## Directions
Scan the listing below for "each", then report every line that has it.

## Dataset extract
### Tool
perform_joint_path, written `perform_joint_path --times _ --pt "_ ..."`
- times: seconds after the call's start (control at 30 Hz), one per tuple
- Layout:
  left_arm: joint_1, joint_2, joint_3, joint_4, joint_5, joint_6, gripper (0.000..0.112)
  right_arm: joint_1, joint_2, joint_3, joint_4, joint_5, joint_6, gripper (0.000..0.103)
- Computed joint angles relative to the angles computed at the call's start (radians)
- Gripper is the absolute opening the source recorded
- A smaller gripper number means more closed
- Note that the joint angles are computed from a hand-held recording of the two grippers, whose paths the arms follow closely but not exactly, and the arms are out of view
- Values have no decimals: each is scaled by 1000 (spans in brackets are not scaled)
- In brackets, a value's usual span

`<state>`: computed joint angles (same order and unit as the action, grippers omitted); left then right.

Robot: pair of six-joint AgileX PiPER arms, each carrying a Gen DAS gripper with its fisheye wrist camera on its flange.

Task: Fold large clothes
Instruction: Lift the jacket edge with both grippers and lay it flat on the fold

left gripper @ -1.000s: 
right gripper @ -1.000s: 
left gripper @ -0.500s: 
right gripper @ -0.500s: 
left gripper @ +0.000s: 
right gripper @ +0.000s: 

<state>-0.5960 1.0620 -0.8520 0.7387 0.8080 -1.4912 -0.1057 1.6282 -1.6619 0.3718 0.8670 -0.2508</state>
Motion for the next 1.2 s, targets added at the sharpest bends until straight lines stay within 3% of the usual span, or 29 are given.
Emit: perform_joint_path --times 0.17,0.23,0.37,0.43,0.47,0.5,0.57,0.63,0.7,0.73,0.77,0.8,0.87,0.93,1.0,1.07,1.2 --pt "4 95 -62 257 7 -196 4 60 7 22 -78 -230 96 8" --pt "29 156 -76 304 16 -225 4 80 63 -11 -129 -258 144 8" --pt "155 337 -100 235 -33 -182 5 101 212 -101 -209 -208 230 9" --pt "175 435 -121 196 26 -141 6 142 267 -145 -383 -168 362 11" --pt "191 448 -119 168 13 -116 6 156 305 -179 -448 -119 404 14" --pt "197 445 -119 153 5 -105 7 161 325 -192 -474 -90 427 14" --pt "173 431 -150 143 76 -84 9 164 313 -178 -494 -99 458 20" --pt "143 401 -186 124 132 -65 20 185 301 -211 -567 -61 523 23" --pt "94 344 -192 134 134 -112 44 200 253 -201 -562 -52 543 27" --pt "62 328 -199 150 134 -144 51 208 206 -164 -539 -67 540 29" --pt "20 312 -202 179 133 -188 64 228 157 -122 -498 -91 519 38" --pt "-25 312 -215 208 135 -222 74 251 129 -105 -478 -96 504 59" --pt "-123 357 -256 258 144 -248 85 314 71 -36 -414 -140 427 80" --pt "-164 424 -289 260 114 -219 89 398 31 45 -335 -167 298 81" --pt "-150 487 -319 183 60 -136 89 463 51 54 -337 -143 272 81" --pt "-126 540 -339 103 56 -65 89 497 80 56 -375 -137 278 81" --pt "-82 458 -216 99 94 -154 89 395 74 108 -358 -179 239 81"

## Answer box
- Values have no decimals: each is scaled by 1000 (spans in brackets are not scaled)
Robot: pair of six-joint AgileX PiPER arms, each carrying a Gen DAS gripper with its fisheye wrist camera on its flange.

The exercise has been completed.